Is The Latest Risk-Parity Blow Up Just Starting?

Perhaps it was just a coincidence that one month ago, as we approached the anniversary of last year's August 24 ETF flash crash which showed just how broken ETFs can get in a coordinated market selloff during a liquidity vacuum, we previewed “one month ago”, the same funds which suffered acute losses last August just after China devalued its currency and roiled global markets. One of the catalysts listed was a sharp spike in bond yields.

A few weeks later, with bullish positioning across the systematic investor universe (risk-parity, CTAs, etc) at all time, levered highs as JPM observed two weeks ago, that is precisely what happened, when none other than a central bank provided the spark to catalyze the latest episode of risk imparity, a technical term for a mass quant puke. Thanks to the relentless barrage of Bank of Japan trial balloons, which ultimately unleashed a dramatic steepening of the bond curve first in Japan and then everywhere else (as we first explained on September 8), the “risk-parity” rout indeed arrived.

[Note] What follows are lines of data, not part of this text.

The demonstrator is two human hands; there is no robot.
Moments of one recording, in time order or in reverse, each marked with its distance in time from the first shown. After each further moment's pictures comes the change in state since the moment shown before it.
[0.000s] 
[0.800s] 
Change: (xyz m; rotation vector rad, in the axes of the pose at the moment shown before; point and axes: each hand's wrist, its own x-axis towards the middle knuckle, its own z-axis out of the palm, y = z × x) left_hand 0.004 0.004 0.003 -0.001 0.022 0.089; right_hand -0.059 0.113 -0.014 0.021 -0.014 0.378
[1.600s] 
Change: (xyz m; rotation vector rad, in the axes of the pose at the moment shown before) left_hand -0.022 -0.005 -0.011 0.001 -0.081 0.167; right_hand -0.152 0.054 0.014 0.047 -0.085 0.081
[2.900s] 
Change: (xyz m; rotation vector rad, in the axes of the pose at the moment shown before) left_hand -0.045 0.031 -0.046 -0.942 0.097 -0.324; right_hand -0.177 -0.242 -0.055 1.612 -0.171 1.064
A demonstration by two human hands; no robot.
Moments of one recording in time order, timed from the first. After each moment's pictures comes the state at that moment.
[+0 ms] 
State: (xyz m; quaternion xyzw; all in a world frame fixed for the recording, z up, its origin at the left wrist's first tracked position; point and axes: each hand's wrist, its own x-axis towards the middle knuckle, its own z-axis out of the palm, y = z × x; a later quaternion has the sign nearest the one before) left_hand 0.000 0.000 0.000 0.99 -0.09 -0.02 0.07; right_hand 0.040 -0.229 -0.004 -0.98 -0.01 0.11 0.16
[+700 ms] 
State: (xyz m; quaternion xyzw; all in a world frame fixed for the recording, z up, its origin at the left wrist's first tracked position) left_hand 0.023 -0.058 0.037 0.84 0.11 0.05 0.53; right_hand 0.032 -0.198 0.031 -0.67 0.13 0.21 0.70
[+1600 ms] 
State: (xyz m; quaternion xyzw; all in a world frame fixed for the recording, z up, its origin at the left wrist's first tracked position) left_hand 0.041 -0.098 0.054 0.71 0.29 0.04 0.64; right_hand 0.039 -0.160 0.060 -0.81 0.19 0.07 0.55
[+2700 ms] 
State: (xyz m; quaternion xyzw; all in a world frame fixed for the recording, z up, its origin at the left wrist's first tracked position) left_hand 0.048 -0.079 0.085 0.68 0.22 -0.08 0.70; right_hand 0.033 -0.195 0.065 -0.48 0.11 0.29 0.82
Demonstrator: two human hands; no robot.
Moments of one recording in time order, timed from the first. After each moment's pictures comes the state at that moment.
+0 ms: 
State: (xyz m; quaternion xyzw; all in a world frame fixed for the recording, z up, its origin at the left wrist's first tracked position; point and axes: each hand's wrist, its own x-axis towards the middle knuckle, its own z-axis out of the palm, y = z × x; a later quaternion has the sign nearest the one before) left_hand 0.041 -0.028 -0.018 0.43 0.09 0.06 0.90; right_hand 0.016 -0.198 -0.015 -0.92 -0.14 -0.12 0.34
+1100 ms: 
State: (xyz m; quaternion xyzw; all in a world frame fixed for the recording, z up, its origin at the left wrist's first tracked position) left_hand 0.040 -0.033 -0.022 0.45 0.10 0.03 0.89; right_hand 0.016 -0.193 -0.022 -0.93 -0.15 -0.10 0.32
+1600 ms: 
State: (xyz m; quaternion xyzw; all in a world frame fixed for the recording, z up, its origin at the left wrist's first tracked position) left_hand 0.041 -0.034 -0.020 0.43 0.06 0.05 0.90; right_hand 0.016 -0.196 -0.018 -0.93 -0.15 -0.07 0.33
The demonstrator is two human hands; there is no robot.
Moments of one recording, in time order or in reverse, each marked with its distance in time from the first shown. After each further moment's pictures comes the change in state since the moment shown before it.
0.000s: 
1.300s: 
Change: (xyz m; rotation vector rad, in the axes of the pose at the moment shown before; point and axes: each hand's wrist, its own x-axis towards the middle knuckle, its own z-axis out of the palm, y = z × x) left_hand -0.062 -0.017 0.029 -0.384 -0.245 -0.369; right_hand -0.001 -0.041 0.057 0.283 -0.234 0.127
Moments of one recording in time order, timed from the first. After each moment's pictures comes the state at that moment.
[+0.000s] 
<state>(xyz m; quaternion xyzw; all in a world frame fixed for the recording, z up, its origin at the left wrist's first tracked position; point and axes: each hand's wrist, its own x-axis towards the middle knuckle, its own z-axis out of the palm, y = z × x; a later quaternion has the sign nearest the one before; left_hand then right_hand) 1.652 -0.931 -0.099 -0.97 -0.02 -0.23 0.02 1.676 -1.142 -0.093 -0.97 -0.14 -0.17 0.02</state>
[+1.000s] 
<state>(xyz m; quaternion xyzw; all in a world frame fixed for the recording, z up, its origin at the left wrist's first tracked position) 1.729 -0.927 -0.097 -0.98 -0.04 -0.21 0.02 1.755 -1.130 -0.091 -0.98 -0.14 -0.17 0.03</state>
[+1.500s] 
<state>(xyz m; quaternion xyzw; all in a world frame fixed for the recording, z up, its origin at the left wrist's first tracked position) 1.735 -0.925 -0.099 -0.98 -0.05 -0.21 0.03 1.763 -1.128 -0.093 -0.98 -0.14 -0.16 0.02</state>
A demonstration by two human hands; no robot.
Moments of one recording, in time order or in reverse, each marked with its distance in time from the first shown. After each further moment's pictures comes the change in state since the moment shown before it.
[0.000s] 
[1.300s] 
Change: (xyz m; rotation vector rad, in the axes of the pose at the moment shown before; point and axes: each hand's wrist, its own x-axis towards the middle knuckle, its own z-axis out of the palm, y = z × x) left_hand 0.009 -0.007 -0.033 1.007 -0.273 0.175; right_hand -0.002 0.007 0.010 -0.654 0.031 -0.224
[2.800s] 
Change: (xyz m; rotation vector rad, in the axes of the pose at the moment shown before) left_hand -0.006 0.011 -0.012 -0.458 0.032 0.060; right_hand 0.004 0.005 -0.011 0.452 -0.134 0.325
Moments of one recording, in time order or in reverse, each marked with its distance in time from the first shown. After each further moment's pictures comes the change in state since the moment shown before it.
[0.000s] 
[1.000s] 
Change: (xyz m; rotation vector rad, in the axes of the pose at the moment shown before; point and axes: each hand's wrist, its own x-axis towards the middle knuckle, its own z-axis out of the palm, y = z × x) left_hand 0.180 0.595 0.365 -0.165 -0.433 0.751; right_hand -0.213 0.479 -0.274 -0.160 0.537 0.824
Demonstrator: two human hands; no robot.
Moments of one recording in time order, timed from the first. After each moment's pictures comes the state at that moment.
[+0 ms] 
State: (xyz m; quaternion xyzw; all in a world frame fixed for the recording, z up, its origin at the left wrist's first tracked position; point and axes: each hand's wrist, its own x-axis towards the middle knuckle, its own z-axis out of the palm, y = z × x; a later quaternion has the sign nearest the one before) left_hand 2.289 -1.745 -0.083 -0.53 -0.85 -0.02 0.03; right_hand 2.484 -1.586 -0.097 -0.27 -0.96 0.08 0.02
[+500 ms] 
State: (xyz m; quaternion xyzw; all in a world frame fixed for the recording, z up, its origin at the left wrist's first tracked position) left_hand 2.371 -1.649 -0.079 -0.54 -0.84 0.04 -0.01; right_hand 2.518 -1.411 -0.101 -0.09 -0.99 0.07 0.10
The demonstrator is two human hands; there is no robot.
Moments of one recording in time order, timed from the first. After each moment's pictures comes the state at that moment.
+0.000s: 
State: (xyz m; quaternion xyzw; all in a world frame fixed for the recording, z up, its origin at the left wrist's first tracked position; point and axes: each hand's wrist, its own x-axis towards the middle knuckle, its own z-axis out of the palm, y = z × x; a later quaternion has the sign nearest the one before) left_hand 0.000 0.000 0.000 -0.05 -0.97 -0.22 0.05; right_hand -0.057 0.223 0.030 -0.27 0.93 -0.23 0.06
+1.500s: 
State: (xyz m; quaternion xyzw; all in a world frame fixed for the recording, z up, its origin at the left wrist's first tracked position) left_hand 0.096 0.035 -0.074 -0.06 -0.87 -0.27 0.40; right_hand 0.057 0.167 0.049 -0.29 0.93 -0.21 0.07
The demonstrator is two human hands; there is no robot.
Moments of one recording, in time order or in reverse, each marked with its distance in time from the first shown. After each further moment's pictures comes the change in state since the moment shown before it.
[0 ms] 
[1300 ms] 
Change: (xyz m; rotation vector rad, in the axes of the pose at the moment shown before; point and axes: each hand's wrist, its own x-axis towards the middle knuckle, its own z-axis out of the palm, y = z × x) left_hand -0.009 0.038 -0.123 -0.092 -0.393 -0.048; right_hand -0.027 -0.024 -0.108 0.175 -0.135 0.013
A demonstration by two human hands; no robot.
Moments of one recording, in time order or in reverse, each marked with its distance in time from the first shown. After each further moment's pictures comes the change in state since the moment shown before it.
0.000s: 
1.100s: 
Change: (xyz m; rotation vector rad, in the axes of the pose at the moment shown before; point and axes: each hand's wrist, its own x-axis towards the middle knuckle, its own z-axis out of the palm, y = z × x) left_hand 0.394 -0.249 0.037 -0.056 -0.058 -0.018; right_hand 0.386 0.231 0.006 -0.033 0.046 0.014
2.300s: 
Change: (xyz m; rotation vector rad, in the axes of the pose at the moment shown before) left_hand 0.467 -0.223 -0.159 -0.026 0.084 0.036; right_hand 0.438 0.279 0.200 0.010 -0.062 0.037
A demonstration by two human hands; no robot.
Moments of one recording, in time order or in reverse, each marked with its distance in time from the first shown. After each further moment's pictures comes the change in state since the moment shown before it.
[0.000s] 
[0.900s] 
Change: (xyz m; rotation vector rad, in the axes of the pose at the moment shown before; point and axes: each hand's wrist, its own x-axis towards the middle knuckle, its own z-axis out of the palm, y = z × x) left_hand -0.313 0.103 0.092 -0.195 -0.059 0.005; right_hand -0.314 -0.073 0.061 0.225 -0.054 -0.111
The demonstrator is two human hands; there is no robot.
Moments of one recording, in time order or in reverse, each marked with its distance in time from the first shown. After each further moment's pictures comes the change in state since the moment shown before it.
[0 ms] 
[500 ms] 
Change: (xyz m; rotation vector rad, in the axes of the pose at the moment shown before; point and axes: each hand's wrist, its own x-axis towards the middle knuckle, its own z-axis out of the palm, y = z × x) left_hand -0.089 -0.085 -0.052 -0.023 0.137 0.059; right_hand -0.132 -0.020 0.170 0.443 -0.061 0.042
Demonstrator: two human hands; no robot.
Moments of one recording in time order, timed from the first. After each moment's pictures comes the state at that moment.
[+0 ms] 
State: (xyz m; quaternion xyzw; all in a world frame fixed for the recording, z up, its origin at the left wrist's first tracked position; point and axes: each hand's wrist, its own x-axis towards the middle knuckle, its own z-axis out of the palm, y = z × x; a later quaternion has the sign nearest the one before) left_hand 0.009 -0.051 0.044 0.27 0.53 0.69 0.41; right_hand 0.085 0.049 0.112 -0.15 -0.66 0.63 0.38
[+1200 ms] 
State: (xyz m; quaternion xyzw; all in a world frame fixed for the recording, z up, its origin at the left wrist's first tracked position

The bond sell-off since last week illustrates this: equity/bond correlations have increased sharply (Exhibit 4). This likely led to a day of very poor returns for traditional balanced funds and risk parity portfolios: the latter have likely suffered more, as the significant decline in equity volatility over the summer has likely led to increased equity allocations. Exhibit 4, which shows daily returns of a simple risk parity portfolio (using 3-month volatility to scale weights), suggests that they would have had a similarly bad day recently to during the ‘taper tantrum', ‘Bund tantrum' and the two China/commodities drawdowns (August 2015, December 2015). Performance pressures in the event of a pick-up in volatility and correlations could drive more de-risking from risk parity investors and vol target funds.